# Wiper Error on a Brother PR600 Embroidery Machine



## lovetosew

Hello everyone; I'm very new at this forum (in fact this is the first forum I am joining) - I'm having a very big problem with my Brother PR600 - Wiper Error - I had a service man come over to check the machine; it was working when he left on Friday; now it started again - it keeps jamming and always Wiper Error - the thread is not caught - the service man changed the motor, the sensor, the main board - still not working - can anyone give me an idea what could be the problem - the service man is coming back tomorrow night but I am not convinced my machine will be working when he leaves again. Oh and by the way I have a second PR600 which was in perfect working order - the service man oiled it - guess what happened??? WIPER ERROR!!!! My second machine is also not working. HELP!!!!!


----------



## LUV DEM TIGERS

Just out of curiosity, when you get that, take off the needle plate and see if the lower knife has retracted. Usually a "wiper error" happens when you don't get a "cut" on the thread and it hangs up the little piece that grabs the thread and pulls it back. Of course then, you just cut the thread and then do a manual trim and it will clear.


----------



## lovetosew

Thanks Craig,

This was already done so there is no piece of thread in there - at this point I'm beginning to think my machines will never be repaired


----------



## LUV DEM TIGERS

Do you know if you have the latest "operating system" for your machine. If not, try that. Sometimes it helps with "glitches".


----------



## lovetosew

Thanks again Craig but I did an update this weekend from 1.41 to 1.51 on one of my machines and the other one was already at 1.51 - no luck - still not working


----------



## imeccentric

Sounds like the tech did more than was needed and didn't have a clue. Run a credit card through the velcro strip that holds the thread behind the needles (where the wiper itself goes through). Sometimes lint or a small piece of thread can cause the problem. If the tech removed or moved that strip, it also might need to be realigned(not difficult). The left cutting knife my not have been put on correctly. Some of those machines have a small washer that is critical in it's placement and will prevent proper cutting. One other thing I can think of is the needle threader can be bent and might need to be rebent or a new one put on. All of this is assuming that it happens all of the time of course. If it is infrequent, just remember that this happens to all machines one in a while since they are mechanical beasts and some are just more temper-mental than others One other thing is the number three needle on these machines is known for being the one with problems. Lots of times , if it's just that needle, the tension knob might have picked up some lint or somthing under the discs. Take some canned air , lift the tension knob gently, and blow out underneath it.


----------



## northeastchap

just had this problem today am sure it is because am using a different thread that maybe your problem


----------



## Daddyof4

I agree on the thread being associated with wiper errors (among other errors). Our PE-1000 has two thread positions that are now unusable because of using a certain brand of thread and now they are in need of technical servicing. We have switched entirely to "Threadart" thread and have went from mind-blowing numbers of wiper errors and other errors to very, very few. We've also had great luck with Robison Anton thread.


----------



## jentshirt

hello just wondering if any one can help pr1000 under a year old coming up with wiper error every so often, bobbing jams, the machine eats a hole in tops , aloud bang every so often ( sound like going over rail way lines) keep ajusting it own tenision when running (loops) does sample ok on same material but when running a good one off this happen please help


----------



## Daddyof4

We had a PR-1000 but have a Melco now. Punching a hole in your tops could be caused by the tension created from the wiper errors and the uncut threads pulling on the shirt. We had that happen. 

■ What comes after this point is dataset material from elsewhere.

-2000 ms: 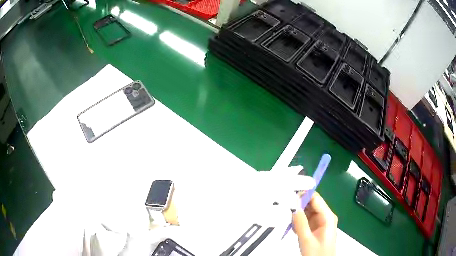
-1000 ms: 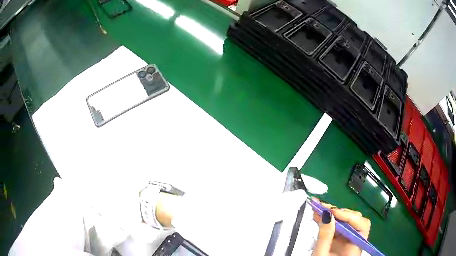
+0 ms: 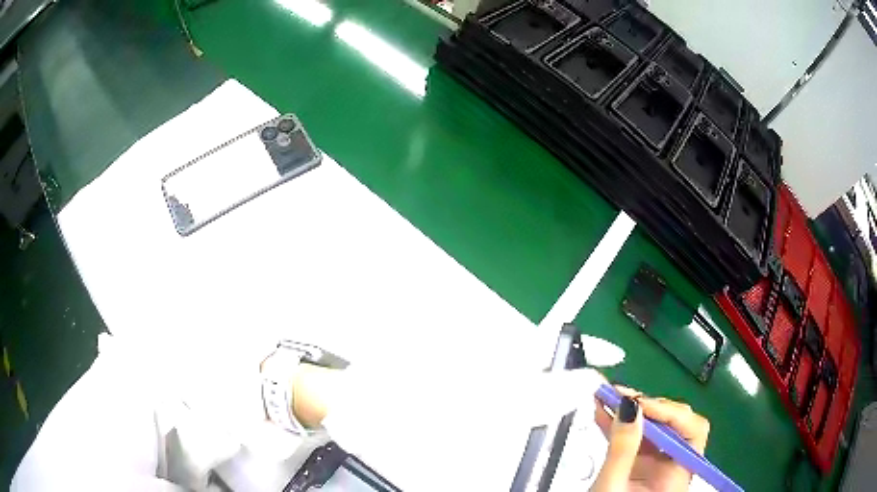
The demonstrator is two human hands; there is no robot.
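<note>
My left hand, in a white glove that blends into the white sheet, grips a black phone middle frame seen nearly edge-on at the lower middle. My right hand, bare with dark nails, holds a slim purple pen-like tool near the frame's right side. The tool's tip is hard to make out against the bright glove. Another black frame lies below my left wrist, cut off by the bottom edge. A greyer-edged frame lies alone on the sheet at upper left.
A tall stack of black blister trays stands at upper right. Red trays holding dark frames lie beside it. A loose black frame lies on the green surface near a white strip. My left wrist bears a watch.
The held frame has turned edge-on, and the tool has swung from upright to slanting down-right. The loose frame at right has shifted up-left relative to the trays. The watch face has turned away.
</note>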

Next thing to ask is are you using Fast Frames. If so that loud bang could be the needle hitting the frame. That one is unmistakeable because it sounds like a woodpecker banging the gutters on your house. 

Next thing to consider is the thread. If it is Coats and Clark you will want to upgrade. That thread caused more problems than we could count. Swapping to a different brand singlehandedly knocked out 90% of our issues.

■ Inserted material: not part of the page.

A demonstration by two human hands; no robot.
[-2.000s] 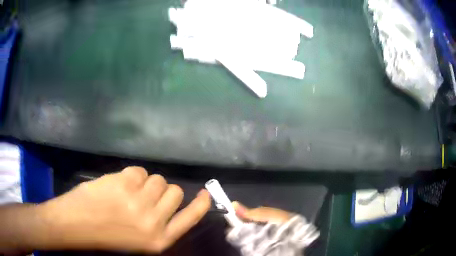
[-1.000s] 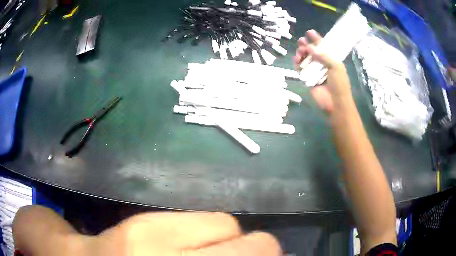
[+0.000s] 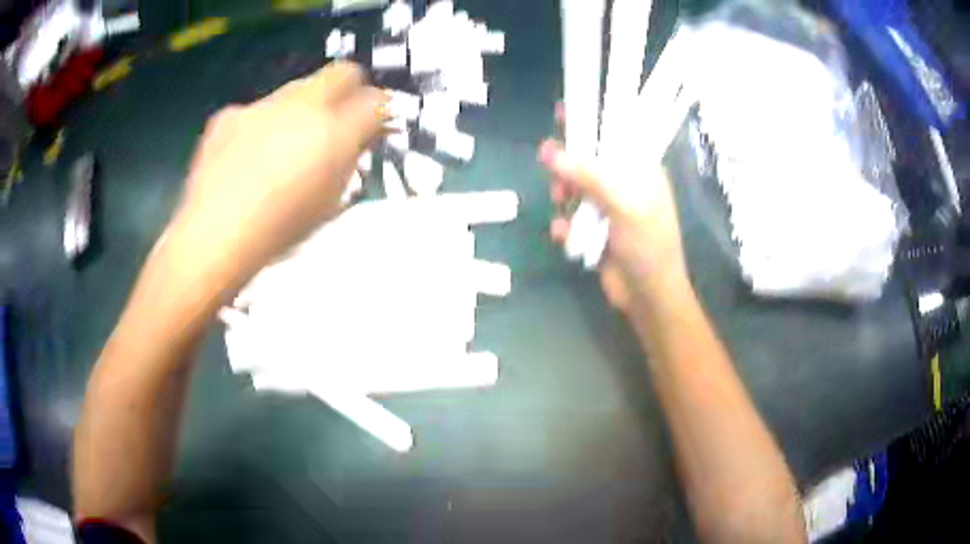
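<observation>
My right hand is closed around a fanned bunch of white tubes, upright at right of centre. My left hand reaches over the pile of white-ended assemblies at the top; its fingertips are at the pile's left side beside a white end piece. Blur and glare hide whether it grips anything. A row of white tubes lies below it, glaring into one patch, with one tube slanting out at the bottom.
A clear bag packed with white parts lies at right. A grey metal block and a red container are at left. Blue trays stand at upper right and at the left edge. Yellow tape marks the far mat.
My left hand has moved from the near edge up to the assembly pile. My right hand still holds the bunch, now more upright. The view has shifted, and the pliers are out of view.
</observation>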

Next thing is to make sure the area under your needle plate is clean and that the plate is perfectly centered. You have to screw each screw down in small increments equally first one side then the other back and forth while holding it in place until it is tight.

Make sure your needles are clean. Often ours would seem to be clean but would be gummy from the sticky stabalizer or our spray adhesive.

Just food for thought : )


----------



## jif121

Hi! I've got a Brother PR655 machine and wiper does not grab the upper thread. Can anyone help me out on this pls.


----------